A comparison of the data for samples 2 and 5, 6 and 7, and 9 and 10 shows that the hydrotalcite compound is not required for thermal stabilization.
Other features, advantages and embodiments of the invention disclosed herein will be readily apparent to those exercising ordinary skill after reading the foregoing disclosures.
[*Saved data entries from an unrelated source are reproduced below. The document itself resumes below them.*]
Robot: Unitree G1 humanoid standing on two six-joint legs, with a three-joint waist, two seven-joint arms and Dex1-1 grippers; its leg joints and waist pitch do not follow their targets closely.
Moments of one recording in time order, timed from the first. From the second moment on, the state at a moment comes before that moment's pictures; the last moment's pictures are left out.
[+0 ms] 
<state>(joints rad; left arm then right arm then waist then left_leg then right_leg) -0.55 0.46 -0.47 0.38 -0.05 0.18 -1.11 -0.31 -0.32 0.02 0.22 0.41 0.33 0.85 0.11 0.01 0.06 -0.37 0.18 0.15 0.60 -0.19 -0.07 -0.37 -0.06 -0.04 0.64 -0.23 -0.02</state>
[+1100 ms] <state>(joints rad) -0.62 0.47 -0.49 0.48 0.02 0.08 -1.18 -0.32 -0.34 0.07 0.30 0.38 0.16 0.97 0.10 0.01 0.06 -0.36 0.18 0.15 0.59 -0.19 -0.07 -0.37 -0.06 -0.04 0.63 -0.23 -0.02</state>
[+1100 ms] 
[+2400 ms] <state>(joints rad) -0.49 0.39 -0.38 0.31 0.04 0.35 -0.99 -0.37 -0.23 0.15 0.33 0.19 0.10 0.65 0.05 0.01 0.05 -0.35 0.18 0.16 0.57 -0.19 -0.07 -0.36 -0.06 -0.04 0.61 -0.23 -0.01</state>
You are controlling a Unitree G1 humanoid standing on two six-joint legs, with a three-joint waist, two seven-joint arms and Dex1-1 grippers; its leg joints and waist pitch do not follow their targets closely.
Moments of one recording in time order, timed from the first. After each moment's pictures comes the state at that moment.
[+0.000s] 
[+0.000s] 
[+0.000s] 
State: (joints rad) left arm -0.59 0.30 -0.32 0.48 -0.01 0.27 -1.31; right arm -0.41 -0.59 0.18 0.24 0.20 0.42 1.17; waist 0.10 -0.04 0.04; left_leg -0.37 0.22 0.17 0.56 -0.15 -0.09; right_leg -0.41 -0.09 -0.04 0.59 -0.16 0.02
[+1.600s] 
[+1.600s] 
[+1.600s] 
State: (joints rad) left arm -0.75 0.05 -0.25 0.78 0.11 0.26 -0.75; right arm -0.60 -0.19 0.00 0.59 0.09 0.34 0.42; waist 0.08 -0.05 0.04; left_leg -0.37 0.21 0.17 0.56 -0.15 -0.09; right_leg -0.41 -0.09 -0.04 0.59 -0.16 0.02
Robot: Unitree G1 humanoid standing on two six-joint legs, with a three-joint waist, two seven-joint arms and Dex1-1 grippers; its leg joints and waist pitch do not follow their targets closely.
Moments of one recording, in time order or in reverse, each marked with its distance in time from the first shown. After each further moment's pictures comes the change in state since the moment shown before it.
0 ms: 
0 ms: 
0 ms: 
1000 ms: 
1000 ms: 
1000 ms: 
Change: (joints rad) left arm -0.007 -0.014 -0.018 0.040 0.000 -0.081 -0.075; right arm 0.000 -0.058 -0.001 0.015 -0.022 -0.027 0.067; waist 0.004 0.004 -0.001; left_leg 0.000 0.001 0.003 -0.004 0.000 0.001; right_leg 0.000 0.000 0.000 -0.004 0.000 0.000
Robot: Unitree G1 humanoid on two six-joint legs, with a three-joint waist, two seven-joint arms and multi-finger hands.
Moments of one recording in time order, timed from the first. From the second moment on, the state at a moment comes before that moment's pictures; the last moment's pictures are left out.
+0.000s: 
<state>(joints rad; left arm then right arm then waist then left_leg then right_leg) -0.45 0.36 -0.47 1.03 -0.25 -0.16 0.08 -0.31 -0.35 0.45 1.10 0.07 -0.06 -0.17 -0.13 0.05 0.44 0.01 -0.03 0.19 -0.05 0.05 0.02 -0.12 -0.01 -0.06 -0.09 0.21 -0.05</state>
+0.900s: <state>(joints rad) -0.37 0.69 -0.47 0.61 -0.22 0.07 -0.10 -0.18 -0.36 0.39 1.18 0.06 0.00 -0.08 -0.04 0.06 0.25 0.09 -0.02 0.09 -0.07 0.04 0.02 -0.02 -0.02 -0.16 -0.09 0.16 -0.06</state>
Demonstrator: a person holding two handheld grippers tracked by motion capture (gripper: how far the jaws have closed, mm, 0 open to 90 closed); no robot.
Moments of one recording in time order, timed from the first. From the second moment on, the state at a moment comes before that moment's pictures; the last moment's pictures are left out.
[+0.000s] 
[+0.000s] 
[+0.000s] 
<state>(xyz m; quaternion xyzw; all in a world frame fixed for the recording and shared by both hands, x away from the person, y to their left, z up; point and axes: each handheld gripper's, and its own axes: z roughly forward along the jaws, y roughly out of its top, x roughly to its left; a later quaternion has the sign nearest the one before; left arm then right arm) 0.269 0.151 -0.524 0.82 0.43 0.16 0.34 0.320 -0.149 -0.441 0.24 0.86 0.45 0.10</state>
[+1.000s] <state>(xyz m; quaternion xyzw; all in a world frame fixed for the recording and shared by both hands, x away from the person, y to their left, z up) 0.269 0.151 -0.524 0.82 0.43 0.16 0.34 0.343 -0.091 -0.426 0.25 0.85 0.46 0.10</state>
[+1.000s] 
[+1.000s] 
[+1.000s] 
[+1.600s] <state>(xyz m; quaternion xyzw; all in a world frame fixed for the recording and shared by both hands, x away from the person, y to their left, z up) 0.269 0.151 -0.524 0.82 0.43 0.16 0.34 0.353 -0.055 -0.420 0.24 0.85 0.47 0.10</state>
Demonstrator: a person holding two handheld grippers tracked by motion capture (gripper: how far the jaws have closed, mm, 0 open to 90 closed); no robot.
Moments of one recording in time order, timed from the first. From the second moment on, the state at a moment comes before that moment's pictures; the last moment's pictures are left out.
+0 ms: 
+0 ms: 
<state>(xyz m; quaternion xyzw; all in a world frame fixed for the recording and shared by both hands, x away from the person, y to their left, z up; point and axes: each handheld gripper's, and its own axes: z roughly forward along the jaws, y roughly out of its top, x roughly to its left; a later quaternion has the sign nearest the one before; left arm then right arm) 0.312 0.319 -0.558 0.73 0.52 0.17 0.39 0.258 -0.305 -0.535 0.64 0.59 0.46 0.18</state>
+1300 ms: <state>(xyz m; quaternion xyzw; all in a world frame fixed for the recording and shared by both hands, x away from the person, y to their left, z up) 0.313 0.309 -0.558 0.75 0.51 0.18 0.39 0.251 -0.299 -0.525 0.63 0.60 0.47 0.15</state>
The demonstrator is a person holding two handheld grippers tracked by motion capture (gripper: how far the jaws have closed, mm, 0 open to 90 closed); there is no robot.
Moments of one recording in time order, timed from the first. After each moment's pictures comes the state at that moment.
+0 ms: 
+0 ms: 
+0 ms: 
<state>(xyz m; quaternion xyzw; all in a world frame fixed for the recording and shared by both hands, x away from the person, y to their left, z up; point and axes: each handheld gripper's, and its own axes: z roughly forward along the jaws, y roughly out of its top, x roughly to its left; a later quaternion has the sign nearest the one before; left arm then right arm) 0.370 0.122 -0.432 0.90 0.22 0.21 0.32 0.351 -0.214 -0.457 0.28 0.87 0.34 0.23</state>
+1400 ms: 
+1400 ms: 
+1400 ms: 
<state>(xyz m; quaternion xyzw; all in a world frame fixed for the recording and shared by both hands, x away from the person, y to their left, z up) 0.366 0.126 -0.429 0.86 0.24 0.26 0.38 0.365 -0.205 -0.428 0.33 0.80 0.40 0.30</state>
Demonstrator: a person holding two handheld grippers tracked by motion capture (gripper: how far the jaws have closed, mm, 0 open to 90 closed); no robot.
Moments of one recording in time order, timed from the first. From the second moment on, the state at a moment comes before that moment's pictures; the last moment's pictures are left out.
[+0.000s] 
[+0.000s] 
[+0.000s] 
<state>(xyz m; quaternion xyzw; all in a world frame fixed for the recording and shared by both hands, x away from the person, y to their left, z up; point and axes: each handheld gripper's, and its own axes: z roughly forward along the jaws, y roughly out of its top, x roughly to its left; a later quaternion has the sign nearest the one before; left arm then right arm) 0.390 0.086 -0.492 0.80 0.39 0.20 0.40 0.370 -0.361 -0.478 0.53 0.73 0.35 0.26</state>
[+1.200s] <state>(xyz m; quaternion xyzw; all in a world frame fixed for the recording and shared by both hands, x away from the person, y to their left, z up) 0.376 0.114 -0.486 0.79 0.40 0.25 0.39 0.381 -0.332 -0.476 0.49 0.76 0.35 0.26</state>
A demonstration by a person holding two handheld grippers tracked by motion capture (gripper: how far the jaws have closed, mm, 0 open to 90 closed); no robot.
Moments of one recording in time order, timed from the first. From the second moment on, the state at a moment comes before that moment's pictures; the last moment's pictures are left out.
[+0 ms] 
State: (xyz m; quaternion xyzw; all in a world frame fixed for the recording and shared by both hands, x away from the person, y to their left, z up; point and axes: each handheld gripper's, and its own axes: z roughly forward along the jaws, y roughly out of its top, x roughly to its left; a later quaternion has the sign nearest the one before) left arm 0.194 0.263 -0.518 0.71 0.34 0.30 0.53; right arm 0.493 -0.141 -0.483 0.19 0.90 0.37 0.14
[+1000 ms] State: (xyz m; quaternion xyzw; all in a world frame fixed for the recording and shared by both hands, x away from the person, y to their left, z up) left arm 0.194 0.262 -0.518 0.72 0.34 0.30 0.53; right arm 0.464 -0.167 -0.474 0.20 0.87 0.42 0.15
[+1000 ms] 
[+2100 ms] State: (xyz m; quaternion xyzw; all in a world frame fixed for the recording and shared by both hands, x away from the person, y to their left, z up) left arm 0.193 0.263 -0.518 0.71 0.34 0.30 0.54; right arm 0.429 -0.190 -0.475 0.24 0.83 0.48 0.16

In this regard, while specific embodiments of the invention have been described in considerable detail, variations and modifications of these embodiments can be effected without departing from the spirit and scope of the invention as described and claimed.

Claims

A process for making a spunbonded material comprising:

(a) continuously extruding a propylene polymer material selected from the group consisting of (i) a propylene homopolymer and (ii) a random copolymer of propylene and ethylene having an ethylene content of less than 10% by weight, having a melt flow rate of about 3 to about 30 g/10 min through a spinneret at a temperature greater than 500°F to form discrete filaments,

(b) drawing the filaments to molecularly orient the polymer filaments, and

(c) depositing the filaments in a substantially random manner onto a carrier belt to form a web,
wherein the propylene polymer material contains additives consisting essentially of:

(i) about 250 parts to about 2500 parts of a pentaerythritol diphosphite,

(ii) about 250 parts to about 2500 parts of a hindered phenol compound,

(iii) about 100 parts to about 1500 parts of calcium stearate, and, optionally,

(iv) about 5 to about 500 parts of a hydrotalcite compound,
all parts being per million parts of the propylene polymer material.
The process of claim 1, wherein the propylene polymer material has a melt flow rate of about 3 to about 20 g/10 min and is extruded at a temperature of greater than 525°F.
The process of claim 1, wherein (i) is present in an amount of about 745 to about 1145 part, (ii) is present in an amount of about 800 to about 1200 parts, (iii) is present in an amount of about 240 to about 360 parts, and (iv) is present in an amount of about 55 to about 85 parts.